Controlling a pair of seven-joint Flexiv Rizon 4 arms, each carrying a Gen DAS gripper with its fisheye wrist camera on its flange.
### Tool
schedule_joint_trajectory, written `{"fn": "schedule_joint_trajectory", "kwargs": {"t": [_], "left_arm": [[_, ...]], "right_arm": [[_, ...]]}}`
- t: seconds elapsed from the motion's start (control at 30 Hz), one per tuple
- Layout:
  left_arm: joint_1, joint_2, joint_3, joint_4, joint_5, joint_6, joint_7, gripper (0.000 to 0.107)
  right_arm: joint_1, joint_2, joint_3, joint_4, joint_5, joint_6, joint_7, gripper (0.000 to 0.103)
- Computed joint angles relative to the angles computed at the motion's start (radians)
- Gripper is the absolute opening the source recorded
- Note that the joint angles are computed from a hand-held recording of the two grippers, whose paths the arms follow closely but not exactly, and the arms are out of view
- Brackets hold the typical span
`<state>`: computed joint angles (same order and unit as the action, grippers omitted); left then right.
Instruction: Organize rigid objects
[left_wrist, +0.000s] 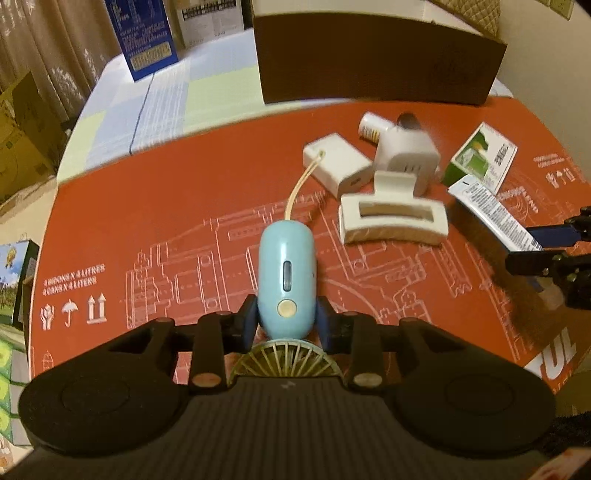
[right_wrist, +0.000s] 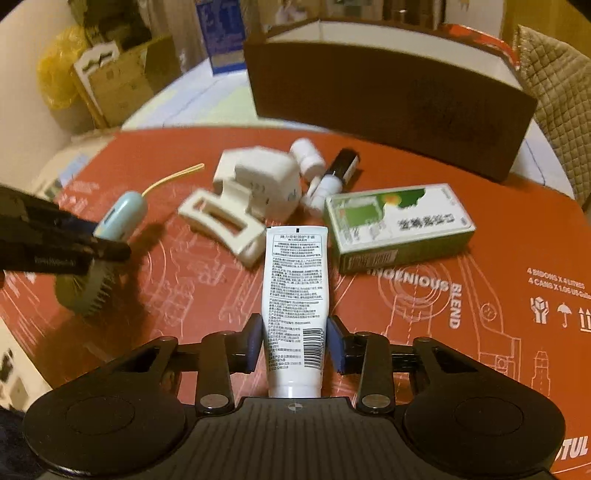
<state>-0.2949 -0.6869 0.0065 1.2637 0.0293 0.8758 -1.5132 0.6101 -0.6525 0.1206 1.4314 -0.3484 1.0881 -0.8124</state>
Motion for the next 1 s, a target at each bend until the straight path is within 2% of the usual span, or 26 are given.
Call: {"fn": "schedule_joint_trajectory", "kwargs": {"t": [0.33,1.0], "left_arm": [[-0.005,-0.019,-0.006,-0.04,-0.007,0.067,0.005,0.028],[-0.009,-0.047,-0.023,-0.124,-0.051,0.147,0.049,0.028]], "right_arm": [[0.003,0.022,-0.033,0.016,-0.017,0.1,0.082,0.034],[0.005,0.048,-0.12,0.027,-0.147,0.147,0.221,0.034]]}}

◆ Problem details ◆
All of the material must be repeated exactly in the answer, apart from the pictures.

◆ Response to the exercise ◆
Controlling a pair of seven-joint Flexiv Rizon 4 arms, each carrying a Gen DAS gripper with its fisheye wrist camera on its flange.
### Tool
schedule_joint_trajectory, written `{"fn": "schedule_joint_trajectory", "kwargs": {"t": [_], "left_arm": [[_, ...]], "right_arm": [[_, ...]]}}`
- t: seconds elapsed from the motion's start (control at 30 Hz), one per tuple
- Layout:
  left_arm: joint_1, joint_2, joint_3, joint_4, joint_5, joint_6, joint_7, gripper (0.000 to 0.107)
  right_arm: joint_1, joint_2, joint_3, joint_4, joint_5, joint_6, joint_7, gripper (0.000 to 0.103)
- Computed joint angles relative to the angles computed at the motion's start (radians)
- Gripper is the absolute opening the source recorded
- Note that the joint angles are computed from a hand-held recording of the two grippers, whose paths the arms follow closely but not exactly, and the arms are out of view
- Brackets hold the typical span
`<state>`: computed joint angles (same order and unit as the action, grippers omitted); left then right.
Instruction: Organize rigid objects
[left_wrist, +0.000s] 
[right_wrist, +0.000s] 
<state>-0.2949 -0.6869 0.0065 1.2637 0.0293 0.8758 -1.5132 0.6101 -0.6525 0.1206 1.4314 -0.3484 1.0881 -0.8124</state>
Motion for the next 1 s, a target at each bend until the straight path is within 2% of the usual span, or 26 are given.
Call: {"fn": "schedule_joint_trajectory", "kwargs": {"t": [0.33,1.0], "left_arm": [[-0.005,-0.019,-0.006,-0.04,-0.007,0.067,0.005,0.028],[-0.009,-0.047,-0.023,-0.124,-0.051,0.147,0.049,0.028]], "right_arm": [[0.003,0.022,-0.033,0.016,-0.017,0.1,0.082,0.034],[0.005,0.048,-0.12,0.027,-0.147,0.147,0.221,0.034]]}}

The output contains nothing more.